## Task goal
From the entries that follow, pick out all lines holding "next".

********************

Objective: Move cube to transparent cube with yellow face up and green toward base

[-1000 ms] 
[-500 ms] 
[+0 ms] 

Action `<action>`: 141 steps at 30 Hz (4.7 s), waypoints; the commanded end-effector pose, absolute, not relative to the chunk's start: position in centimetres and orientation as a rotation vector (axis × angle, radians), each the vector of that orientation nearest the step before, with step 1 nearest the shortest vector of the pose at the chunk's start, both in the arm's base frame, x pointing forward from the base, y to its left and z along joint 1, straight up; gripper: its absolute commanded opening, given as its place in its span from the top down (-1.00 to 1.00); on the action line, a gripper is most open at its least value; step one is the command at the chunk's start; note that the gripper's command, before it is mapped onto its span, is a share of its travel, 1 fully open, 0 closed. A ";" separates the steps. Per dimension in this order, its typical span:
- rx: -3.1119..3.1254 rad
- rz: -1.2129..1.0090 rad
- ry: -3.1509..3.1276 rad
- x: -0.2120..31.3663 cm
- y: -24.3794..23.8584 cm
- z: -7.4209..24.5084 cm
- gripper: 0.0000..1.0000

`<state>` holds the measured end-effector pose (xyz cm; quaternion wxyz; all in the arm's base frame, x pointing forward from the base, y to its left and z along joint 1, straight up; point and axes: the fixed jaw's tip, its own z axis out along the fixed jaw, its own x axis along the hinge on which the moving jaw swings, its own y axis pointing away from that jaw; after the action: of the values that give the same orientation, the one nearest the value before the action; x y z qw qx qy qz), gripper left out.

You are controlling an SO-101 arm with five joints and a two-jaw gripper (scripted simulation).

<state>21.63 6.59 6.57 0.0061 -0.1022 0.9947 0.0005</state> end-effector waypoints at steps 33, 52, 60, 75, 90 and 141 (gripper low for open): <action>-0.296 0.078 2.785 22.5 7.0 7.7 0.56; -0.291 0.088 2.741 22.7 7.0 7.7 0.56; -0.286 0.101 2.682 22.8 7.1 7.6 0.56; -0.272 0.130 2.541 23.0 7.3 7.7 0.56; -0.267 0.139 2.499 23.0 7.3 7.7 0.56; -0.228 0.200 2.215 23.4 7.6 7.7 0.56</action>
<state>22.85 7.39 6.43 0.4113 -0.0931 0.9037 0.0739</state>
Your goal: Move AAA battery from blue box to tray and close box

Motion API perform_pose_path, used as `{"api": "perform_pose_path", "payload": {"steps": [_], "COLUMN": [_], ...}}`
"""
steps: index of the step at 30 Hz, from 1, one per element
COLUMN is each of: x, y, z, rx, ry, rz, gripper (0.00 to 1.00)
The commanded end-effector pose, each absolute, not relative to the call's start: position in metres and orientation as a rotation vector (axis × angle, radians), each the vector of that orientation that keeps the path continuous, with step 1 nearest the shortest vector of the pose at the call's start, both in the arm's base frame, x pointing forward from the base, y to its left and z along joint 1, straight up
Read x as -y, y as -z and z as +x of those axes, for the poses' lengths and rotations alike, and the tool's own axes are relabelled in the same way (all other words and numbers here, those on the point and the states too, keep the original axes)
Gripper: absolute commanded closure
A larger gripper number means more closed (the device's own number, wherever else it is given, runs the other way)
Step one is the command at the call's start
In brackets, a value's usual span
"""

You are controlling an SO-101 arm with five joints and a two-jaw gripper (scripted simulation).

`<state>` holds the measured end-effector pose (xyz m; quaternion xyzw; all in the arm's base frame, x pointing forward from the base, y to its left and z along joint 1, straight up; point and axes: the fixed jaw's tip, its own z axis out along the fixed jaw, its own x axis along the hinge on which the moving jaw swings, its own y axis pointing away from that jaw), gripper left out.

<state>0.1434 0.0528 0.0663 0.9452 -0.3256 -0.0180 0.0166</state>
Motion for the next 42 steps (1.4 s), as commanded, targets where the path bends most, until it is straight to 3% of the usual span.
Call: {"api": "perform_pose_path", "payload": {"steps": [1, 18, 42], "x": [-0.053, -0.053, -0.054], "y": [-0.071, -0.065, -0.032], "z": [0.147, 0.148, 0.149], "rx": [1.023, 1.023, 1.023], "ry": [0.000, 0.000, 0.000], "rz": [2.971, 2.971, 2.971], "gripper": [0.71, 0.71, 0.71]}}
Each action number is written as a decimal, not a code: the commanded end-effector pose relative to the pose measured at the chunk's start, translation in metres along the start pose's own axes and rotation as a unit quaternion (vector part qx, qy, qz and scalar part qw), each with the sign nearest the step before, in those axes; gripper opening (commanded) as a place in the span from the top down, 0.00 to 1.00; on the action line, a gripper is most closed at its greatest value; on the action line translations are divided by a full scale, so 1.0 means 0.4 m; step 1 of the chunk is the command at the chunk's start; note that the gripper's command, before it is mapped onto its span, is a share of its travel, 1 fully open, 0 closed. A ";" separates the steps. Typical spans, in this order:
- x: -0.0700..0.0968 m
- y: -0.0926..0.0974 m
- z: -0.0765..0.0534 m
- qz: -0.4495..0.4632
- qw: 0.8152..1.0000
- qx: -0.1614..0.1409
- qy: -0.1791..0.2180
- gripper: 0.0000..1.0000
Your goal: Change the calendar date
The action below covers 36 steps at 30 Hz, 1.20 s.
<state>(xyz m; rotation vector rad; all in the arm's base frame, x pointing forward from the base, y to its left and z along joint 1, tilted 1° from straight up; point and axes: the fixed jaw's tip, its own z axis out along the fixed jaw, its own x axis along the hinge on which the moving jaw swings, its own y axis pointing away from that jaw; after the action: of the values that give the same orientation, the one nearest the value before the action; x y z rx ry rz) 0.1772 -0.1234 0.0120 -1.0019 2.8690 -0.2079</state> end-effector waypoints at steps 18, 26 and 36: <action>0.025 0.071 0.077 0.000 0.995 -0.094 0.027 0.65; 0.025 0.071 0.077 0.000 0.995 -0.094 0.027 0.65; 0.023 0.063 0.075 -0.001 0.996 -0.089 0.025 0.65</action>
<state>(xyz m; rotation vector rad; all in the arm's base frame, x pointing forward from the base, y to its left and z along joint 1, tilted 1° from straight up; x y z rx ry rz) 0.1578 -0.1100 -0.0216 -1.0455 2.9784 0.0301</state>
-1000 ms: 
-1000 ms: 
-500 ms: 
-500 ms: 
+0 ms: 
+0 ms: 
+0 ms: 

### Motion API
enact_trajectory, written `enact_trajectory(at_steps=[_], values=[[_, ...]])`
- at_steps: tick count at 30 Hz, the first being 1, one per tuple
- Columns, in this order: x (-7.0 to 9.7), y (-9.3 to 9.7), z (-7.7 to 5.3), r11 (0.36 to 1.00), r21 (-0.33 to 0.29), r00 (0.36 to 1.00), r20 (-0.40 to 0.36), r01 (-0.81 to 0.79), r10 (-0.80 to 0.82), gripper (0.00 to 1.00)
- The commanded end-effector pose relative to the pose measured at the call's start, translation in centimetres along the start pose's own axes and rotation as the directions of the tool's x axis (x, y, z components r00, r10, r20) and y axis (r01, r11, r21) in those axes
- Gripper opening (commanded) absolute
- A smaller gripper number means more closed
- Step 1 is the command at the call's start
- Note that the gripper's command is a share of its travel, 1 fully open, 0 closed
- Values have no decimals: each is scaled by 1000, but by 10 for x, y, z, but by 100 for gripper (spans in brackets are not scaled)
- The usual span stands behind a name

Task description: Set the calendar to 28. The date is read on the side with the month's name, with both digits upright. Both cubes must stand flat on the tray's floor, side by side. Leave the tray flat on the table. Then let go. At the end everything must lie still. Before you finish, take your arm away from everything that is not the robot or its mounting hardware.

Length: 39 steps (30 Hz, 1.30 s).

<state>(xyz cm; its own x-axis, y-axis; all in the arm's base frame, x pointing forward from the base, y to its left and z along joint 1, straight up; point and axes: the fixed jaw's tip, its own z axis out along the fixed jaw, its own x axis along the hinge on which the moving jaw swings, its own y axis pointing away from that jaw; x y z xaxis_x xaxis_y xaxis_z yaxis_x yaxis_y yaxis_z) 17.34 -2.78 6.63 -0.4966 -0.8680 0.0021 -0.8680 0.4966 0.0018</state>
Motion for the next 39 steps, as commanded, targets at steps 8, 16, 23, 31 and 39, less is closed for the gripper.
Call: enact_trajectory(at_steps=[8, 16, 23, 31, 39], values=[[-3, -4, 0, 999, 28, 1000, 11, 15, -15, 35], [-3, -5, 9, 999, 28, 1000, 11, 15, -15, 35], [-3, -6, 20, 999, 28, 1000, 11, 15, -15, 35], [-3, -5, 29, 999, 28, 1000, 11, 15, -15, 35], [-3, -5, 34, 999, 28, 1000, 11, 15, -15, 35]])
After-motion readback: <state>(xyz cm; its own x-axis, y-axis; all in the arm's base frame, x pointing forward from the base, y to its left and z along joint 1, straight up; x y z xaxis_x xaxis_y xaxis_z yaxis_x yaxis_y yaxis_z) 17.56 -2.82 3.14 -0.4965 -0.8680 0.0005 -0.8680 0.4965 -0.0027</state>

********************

## Exercise result
Motion for the next 42 steps (1.4 s), as commanded, targets where the path bends most, until it is straight to 3% of the usual span.
Motion for the next 39 steps, as commanded, targets at steps 8, 16, 23, 31 and 39, less is closed for the gripper.

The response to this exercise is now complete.